- DIRECTIONS FOR THIS TASK
A word-for-word copy of the whole listing is required.
^^^^
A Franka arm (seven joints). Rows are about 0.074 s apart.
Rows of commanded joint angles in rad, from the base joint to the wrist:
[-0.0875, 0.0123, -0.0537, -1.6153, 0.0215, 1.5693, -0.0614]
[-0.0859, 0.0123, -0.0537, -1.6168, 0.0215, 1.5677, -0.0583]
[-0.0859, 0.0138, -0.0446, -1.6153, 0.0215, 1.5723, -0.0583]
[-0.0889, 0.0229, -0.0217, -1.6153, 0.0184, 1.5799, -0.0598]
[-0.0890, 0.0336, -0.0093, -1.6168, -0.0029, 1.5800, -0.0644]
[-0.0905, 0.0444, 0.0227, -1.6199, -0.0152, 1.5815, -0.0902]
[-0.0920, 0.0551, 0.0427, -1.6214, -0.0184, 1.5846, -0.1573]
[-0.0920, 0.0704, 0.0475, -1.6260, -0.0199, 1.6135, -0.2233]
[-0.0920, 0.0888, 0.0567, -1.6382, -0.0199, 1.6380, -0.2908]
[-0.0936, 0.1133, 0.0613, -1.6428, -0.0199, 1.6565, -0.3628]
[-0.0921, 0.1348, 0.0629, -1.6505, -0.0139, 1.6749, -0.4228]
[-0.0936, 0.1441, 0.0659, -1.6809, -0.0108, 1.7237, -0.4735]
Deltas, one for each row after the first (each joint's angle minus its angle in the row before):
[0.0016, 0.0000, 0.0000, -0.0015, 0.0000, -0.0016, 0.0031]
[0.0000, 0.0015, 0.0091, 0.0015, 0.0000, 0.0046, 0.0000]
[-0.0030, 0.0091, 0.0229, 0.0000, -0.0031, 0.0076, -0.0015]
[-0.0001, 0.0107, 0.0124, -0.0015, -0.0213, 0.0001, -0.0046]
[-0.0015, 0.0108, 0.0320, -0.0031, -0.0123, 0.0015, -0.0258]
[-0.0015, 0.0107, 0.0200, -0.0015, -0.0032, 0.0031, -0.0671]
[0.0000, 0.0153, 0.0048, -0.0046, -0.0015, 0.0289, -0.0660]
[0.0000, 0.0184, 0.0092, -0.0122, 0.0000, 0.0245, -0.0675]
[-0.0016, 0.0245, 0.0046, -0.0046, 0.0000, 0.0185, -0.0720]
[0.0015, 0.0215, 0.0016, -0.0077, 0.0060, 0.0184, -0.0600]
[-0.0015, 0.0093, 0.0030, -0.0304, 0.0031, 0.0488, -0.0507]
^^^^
- EXERCISE OUTPUT
A Franka arm (seven joints). Rows are about 0.074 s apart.
Rows of commanded joint angles in rad, from the base joint to the wrist:
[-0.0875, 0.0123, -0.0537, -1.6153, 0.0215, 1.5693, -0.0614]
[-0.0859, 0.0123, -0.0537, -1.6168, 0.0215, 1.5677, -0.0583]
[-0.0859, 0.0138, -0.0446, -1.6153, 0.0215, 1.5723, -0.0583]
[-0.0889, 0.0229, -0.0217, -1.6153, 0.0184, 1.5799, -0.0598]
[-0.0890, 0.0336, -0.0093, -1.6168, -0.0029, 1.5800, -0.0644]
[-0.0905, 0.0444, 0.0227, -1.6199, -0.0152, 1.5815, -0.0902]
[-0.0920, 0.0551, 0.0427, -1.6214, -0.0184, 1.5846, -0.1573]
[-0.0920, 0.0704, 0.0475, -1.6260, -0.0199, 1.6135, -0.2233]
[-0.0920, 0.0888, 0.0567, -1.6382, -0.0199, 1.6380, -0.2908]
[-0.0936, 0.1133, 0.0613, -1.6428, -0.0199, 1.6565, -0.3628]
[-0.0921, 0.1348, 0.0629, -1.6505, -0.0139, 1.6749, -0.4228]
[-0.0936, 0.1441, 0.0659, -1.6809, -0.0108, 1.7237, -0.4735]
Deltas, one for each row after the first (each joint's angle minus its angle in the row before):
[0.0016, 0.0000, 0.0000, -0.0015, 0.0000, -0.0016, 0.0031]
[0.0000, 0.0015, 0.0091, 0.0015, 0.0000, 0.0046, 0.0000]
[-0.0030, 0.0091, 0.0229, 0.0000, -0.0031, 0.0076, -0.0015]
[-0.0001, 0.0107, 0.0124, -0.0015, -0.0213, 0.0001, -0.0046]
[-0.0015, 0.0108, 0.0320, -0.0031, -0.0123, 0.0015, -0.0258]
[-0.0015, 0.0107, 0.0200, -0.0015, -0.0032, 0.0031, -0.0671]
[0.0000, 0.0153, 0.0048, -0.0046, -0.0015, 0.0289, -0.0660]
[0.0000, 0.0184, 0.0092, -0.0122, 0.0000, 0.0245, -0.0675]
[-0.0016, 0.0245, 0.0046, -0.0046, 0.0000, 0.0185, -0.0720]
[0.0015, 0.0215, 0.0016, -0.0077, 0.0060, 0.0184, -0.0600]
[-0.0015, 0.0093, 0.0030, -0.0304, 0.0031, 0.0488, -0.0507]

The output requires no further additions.